_TASK TO CARRY OUT_
Set down exactly, from the records below, the line with "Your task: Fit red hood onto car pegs" through the line with "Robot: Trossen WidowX", and nothing else.

Saved entries:
☆ ☆ ☆ ☆ ☆ ☆ ☆

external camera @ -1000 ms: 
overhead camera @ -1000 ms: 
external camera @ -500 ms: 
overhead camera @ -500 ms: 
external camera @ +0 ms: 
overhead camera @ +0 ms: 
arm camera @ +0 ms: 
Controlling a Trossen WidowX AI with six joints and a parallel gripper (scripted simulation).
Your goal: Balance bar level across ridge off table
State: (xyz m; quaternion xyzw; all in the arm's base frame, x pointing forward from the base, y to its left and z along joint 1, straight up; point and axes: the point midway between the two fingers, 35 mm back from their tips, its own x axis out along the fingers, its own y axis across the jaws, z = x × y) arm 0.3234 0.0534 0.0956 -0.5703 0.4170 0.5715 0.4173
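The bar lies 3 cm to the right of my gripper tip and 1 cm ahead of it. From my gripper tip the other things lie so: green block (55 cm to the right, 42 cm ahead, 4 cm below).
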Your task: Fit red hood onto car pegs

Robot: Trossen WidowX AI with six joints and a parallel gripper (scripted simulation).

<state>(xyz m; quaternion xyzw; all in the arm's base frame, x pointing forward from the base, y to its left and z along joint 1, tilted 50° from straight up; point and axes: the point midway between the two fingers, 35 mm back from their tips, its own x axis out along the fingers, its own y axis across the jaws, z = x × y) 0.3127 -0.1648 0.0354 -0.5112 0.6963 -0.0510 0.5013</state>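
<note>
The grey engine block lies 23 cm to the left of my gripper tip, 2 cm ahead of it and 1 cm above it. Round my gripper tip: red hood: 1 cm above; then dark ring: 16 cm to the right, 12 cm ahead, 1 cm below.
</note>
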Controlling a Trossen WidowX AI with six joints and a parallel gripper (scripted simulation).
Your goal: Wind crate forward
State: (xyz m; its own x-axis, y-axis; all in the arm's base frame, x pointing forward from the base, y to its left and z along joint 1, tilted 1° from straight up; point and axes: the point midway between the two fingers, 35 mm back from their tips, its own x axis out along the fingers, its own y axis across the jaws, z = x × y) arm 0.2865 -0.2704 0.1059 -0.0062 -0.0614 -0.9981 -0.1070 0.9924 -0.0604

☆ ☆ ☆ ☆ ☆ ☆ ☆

_YOUR RESPONSE_
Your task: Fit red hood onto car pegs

Robot: Trossen WidowX AI with six joints and a parallel gripper (scripted simulation).

What the exercise asked for has been given in full.